- _WHAT YOU WILL DO_: Output each line of the data word for word, from the first through the line that holds "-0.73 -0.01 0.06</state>", and leave off whatever follows.

- _Excerpts from a dataset_:

·····

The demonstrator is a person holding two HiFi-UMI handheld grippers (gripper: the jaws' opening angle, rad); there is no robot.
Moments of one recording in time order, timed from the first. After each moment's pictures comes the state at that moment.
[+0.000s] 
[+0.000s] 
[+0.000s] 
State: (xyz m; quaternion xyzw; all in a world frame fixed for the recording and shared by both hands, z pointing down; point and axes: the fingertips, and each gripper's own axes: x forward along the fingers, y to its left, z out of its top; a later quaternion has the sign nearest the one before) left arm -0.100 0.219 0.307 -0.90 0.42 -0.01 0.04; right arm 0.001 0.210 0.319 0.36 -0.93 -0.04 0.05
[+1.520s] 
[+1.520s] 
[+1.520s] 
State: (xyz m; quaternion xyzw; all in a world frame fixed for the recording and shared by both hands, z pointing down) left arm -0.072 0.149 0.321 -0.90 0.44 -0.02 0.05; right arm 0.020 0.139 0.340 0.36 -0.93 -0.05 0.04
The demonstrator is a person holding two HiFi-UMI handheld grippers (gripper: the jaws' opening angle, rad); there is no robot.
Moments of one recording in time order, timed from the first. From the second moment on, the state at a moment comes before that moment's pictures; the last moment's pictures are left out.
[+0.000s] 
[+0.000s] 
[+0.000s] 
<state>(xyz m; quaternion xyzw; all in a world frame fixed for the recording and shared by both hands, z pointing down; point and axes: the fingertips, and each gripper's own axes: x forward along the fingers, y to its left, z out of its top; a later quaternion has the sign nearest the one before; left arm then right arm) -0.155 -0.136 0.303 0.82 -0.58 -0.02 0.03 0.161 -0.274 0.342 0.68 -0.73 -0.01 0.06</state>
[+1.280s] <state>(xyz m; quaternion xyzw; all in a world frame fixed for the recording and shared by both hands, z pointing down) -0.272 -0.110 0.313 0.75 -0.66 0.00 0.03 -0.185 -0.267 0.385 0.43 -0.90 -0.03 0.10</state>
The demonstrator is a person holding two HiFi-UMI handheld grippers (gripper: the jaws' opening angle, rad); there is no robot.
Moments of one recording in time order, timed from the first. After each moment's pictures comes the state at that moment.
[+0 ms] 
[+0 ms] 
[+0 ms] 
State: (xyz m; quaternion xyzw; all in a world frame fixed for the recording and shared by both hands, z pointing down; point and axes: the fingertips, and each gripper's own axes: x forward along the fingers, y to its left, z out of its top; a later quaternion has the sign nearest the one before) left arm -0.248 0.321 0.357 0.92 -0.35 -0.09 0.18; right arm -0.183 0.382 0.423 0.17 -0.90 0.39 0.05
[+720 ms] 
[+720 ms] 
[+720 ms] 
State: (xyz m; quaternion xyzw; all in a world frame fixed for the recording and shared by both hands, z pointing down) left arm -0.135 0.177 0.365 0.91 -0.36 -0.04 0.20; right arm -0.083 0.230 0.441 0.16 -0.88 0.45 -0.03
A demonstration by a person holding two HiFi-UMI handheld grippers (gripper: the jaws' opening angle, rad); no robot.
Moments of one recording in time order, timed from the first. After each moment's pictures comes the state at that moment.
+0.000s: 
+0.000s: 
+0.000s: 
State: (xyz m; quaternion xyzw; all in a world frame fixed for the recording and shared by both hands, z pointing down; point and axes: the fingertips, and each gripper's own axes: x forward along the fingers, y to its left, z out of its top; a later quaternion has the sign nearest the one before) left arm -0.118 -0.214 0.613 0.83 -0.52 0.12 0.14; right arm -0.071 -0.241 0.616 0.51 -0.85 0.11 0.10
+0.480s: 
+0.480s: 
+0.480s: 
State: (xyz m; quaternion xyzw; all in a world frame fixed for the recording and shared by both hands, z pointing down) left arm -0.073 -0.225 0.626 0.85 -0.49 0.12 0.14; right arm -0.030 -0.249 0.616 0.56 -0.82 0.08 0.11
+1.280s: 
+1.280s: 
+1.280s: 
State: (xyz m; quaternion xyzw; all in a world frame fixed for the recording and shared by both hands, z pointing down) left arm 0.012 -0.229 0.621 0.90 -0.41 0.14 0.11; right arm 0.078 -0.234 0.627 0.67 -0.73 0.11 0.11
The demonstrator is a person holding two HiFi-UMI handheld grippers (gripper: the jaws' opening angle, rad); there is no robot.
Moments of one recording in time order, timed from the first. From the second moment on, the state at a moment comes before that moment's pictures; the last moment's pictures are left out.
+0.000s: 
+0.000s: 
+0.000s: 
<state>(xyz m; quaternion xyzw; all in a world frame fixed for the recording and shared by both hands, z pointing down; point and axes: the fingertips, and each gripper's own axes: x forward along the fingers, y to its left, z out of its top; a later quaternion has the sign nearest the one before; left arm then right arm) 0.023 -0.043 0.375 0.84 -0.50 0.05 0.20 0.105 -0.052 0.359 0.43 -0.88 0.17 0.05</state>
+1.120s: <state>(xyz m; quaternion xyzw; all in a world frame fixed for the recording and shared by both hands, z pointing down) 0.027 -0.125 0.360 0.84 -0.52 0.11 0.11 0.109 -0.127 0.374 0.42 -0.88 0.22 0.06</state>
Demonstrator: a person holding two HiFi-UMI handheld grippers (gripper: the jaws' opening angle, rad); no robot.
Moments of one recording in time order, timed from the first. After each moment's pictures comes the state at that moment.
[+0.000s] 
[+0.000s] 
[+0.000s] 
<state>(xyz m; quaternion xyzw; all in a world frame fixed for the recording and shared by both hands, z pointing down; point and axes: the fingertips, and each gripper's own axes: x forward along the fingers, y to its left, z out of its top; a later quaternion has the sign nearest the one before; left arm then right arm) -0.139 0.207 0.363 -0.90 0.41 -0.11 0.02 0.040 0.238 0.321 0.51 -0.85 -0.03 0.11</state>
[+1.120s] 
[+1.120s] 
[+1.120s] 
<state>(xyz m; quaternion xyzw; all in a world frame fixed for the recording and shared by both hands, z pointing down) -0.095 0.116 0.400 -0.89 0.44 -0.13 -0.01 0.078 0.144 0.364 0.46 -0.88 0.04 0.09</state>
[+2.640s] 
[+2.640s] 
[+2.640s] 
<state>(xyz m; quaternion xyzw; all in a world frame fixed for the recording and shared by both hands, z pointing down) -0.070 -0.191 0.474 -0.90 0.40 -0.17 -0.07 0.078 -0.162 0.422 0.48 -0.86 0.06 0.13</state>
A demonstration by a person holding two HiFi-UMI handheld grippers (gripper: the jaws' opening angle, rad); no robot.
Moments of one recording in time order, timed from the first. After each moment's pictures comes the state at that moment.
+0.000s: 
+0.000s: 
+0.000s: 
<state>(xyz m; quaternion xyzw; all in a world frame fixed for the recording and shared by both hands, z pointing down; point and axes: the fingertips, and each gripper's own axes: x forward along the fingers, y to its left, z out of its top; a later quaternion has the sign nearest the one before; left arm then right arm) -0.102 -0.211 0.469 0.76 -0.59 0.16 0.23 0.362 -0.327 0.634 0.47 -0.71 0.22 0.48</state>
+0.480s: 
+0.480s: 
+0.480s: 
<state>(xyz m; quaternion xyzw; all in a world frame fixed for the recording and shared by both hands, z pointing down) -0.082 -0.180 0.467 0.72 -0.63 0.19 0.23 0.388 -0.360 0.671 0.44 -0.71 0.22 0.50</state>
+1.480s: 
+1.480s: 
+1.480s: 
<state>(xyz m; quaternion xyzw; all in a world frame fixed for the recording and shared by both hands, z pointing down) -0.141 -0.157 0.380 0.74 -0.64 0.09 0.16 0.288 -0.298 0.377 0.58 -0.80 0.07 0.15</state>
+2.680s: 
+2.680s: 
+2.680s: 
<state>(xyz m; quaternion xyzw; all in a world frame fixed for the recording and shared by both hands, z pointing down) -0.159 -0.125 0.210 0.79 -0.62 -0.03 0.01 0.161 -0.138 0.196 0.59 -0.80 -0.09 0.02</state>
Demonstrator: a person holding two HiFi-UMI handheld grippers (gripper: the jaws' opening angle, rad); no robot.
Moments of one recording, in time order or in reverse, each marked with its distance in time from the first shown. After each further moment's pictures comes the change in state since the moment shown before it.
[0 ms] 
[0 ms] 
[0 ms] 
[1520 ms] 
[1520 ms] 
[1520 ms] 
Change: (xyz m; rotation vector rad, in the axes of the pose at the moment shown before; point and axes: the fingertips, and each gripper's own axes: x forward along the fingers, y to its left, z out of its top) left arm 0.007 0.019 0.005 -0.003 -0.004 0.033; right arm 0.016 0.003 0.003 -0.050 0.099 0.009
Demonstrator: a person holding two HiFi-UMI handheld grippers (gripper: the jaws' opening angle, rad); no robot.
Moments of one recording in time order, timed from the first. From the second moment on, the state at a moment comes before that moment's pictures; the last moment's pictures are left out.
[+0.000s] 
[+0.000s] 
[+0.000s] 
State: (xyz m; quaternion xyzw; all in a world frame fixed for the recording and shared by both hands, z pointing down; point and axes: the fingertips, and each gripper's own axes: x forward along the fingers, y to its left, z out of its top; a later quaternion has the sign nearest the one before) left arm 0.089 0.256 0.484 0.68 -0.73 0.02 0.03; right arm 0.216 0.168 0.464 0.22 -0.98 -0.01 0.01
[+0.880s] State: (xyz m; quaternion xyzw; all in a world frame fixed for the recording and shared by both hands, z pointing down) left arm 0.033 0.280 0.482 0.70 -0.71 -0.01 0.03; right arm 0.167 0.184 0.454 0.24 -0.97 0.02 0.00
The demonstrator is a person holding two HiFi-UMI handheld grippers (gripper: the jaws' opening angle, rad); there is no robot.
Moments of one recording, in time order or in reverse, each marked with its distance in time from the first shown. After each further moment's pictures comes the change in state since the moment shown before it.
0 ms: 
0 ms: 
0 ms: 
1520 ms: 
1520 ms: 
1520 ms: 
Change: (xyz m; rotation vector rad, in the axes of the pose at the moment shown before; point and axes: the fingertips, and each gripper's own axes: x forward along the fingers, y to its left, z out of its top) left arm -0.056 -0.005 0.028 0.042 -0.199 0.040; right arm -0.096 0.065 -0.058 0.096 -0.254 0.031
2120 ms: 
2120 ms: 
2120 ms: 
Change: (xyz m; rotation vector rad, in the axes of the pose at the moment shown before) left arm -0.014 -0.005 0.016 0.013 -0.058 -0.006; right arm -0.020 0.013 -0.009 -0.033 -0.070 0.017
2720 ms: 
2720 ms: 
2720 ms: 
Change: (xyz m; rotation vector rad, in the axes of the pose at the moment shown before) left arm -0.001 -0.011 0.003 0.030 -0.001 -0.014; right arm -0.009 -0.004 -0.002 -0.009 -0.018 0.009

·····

- _REPLY TO THE TASK_:
The demonstrator is a person holding two HiFi-UMI handheld grippers (gripper: the jaws' opening angle, rad); there is no robot.
Moments of one recording in time order, timed from the first. After each moment's pictures comes the state at that moment.
[+0.000s] 
[+0.000s] 
[+0.000s] 
State: (xyz m; quaternion xyzw; all in a world frame fixed for the recording and shared by both hands, z pointing down; point and axes: the fingertips, and each gripper's own axes: x forward along the fingers, y to its left, z out of its top; a later quaternion has the sign nearest the one before) left arm -0.100 0.219 0.307 -0.90 0.42 -0.01 0.04; right arm 0.001 0.210 0.319 0.36 -0.93 -0.04 0.05
[+1.520s] 
[+1.520s] 
[+1.520s] 
State: (xyz m; quaternion xyzw; all in a world frame fixed for the recording and shared by both hands, z pointing down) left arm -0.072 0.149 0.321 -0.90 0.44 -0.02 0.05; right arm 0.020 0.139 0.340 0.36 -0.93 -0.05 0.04
The demonstrator is a person holding two HiFi-UMI handheld grippers (gripper: the jaws' opening angle, rad); there is no robot.
Moments of one recording in time order, timed from the first. From the second moment on, the state at a moment comes before that moment's pictures; the last moment's pictures are left out.
[+0.000s] 
[+0.000s] 
[+0.000s] 
<state>(xyz m; quaternion xyzw; all in a world frame fixed for the recording and shared by both hands, z pointing down; point and axes: the fingertips, and each gripper's own axes: x forward along the fingers, y to its left, z out of its top; a later quaternion has the sign nearest the one before; left arm then right arm) -0.155 -0.136 0.303 0.82 -0.58 -0.02 0.03 0.161 -0.274 0.342 0.68 -0.73 -0.01 0.06</state>

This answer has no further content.